Жигалин сел, коротко и приглушенно чихнув. Чтец еще раз попробовал произнести незаконченную им фразу:

—Обещаем вам, дорогой товарищ Сталин... Младший кассир оборвал ее продолжительным чо­хом, похожим на рыдание:

—А-а-апчхи-и-а-а-ай!

— Дорогой товарищ Сталин! — заорал чтец, ста­раясь заглушить Жигалина.

В ответ раздалось завывающе:

— Апчхиу-у-у!

— Сталин, — в отчаянии выдохнул запарившийся чтец, вытирая платком пот со лба

И сейчас же младший кассир откликнулся, как эхо:

— Апчхи-хи-хи-хи!

На этот раз засмеялись и в зале.

Продолжать чтение не было никакой возможнос­ти. Как только чтецом произносилось слово "Сталин", сейчас же Жигалин заглушал его чиханием. Получалось нечто вроде условного рефлекса, грозившего собра­нию срывом. Наконец, члены президиума, вскочив со своих мест, закричали чихающему:

— Замолчите! Престаньте чихать! Это безобразие! Классово-враждебная вылазка! Вы умышленно срываете собрание!

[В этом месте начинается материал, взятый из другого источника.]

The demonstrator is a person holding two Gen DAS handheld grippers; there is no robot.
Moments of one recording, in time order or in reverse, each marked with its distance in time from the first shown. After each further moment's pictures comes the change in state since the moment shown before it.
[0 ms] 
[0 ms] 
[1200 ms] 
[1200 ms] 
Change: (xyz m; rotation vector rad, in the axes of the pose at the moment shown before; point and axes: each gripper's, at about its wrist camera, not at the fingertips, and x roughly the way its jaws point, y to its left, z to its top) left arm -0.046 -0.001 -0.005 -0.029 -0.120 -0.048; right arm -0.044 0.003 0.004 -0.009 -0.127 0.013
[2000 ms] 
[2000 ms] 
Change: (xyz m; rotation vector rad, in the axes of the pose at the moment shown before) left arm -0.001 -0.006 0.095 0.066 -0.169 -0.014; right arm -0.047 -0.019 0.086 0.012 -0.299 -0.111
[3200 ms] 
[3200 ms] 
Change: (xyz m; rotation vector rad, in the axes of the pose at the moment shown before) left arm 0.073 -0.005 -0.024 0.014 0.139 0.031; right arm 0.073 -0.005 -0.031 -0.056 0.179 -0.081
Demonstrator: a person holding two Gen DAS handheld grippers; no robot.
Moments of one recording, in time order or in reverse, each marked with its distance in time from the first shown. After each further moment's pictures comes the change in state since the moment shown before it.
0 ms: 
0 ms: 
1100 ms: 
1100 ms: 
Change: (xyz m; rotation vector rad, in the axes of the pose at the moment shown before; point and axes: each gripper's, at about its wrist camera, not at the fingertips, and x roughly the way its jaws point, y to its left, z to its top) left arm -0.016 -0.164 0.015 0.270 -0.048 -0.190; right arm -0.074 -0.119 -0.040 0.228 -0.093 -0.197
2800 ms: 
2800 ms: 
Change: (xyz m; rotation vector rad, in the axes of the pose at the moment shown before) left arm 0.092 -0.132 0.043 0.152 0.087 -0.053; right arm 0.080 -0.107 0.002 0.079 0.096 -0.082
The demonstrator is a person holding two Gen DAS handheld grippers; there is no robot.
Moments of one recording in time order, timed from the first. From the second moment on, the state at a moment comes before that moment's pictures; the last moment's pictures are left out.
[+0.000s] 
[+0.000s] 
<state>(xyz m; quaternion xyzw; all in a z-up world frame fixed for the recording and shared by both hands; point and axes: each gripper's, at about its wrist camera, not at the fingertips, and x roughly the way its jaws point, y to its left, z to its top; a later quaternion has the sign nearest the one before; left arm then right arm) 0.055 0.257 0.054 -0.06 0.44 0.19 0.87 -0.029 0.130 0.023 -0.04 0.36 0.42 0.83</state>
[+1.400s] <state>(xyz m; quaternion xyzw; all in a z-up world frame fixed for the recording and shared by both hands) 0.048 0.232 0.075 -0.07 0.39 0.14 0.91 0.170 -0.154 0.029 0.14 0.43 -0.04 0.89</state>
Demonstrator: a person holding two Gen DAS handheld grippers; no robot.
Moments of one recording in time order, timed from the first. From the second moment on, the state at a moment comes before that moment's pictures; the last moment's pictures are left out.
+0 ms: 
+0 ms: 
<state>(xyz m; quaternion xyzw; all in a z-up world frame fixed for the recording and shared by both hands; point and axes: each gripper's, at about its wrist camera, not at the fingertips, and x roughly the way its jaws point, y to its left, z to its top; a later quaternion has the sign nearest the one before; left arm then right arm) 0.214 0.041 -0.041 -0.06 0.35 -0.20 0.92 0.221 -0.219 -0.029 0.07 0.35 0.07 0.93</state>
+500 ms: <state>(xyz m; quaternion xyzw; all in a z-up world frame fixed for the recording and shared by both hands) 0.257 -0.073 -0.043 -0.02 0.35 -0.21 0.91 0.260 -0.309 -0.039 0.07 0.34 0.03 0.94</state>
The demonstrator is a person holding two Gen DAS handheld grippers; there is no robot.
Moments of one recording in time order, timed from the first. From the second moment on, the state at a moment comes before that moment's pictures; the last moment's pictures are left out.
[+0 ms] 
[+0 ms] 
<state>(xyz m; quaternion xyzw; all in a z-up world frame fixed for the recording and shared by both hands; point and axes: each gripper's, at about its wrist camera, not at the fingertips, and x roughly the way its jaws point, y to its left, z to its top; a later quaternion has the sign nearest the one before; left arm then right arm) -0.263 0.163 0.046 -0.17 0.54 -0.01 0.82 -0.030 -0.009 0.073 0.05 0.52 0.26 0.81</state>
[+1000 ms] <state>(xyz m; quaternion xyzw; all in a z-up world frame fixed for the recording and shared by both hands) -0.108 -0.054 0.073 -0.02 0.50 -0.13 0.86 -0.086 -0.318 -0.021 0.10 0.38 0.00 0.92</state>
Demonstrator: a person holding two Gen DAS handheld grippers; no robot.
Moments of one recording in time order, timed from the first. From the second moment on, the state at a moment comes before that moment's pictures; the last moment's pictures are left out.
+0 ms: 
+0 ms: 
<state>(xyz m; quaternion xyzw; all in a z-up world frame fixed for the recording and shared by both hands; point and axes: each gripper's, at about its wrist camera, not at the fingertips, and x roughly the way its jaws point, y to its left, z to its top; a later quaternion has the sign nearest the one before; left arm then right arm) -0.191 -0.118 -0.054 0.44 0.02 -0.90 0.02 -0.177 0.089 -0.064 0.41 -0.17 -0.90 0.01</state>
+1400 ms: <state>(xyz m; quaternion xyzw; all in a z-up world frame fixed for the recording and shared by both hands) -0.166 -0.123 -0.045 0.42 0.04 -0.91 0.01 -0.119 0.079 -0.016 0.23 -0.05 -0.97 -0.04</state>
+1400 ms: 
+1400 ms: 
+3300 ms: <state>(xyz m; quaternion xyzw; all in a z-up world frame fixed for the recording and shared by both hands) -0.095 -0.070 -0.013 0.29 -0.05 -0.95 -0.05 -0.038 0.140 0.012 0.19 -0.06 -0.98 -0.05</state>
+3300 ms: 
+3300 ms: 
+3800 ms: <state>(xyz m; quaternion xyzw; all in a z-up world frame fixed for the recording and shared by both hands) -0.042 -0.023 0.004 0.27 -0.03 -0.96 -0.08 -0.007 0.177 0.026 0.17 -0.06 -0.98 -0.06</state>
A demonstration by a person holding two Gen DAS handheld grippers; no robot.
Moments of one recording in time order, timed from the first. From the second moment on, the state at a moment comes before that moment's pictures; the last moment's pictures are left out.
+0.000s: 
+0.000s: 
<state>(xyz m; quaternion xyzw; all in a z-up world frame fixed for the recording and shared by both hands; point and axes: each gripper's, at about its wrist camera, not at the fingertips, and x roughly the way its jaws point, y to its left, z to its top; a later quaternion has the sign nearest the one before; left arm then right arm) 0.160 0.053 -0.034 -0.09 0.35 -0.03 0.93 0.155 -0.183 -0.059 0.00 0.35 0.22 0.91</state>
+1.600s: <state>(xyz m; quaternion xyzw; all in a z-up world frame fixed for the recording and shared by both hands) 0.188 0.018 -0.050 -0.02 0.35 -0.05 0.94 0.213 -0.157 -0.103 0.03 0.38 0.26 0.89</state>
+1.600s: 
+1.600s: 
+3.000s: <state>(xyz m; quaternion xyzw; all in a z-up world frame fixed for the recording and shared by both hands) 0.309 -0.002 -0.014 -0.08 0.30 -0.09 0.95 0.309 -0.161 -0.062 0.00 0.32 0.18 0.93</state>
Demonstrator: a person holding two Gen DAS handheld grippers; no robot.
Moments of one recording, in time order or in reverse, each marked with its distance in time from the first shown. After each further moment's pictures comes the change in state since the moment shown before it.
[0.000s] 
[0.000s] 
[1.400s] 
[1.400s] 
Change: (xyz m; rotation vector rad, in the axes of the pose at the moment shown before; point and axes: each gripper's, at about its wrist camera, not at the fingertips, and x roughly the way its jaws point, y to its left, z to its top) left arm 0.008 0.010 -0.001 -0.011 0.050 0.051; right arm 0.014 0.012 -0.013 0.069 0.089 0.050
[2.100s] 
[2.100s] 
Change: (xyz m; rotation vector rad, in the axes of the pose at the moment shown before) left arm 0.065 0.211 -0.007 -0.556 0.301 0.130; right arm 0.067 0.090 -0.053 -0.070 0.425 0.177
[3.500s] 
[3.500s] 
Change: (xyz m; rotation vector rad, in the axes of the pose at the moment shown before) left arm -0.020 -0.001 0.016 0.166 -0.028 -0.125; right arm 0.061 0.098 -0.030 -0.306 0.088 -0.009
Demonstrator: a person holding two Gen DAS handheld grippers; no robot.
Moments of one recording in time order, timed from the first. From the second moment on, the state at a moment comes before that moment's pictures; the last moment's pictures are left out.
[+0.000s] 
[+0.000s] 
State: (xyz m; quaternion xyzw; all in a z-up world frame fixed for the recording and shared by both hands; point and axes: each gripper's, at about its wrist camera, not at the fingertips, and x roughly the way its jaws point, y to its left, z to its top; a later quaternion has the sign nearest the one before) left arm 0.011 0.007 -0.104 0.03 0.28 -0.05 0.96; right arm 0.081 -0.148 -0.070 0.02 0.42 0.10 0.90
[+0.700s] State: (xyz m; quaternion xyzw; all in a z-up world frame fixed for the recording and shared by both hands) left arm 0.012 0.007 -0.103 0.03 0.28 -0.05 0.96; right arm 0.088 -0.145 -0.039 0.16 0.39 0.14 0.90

— Товарищи! Апчхи! Я не виноват. У меня же грипп. Апчхи! — со слезами на глазах протестовал Жи­галин против этих обвинений.

Чтение письма Сталину удалось закончить лишь после того, как младший кассир был выведен из зала собрания...

В друго0 время за свое "вредительское" чихание Юрий Жигалин, пожалуй, получил бы выговор от на­чальства, но в разгар "ежовщины" ему дали больше.

12. Усмешка

Михаила Бурловича тоже причислили к категории "сталинцев", но обвинение его совсем уже дикое. Ни­когда он не выступал против Сталина, никому ничего о нем не говорил, а лишь усмехался, если при нём упоминали об "отце народов". И усмешка эта была горь­кой.

Работал Бурлович кузнецом на моторо-ремонтном заводе и учился в вечерней школе малограмотных для взрослых. Преподаватели — коммунисты и комсо­мольцы — часто на уроках рассказывали учащимся о Сталине. Кузнец слушал и усмехался своей обычной горькой усмешкой.

Его усмешку заметили и донесли о ней, "куда сле­дует". На допросе в управлении НКВД выяснилось, что Бурлович сын раскулаченного, семья которого из Белоруссии выслана в один северный концлагерь.

И молодой кузнец Михаил Бурлович был расстре­лян за... усмешку.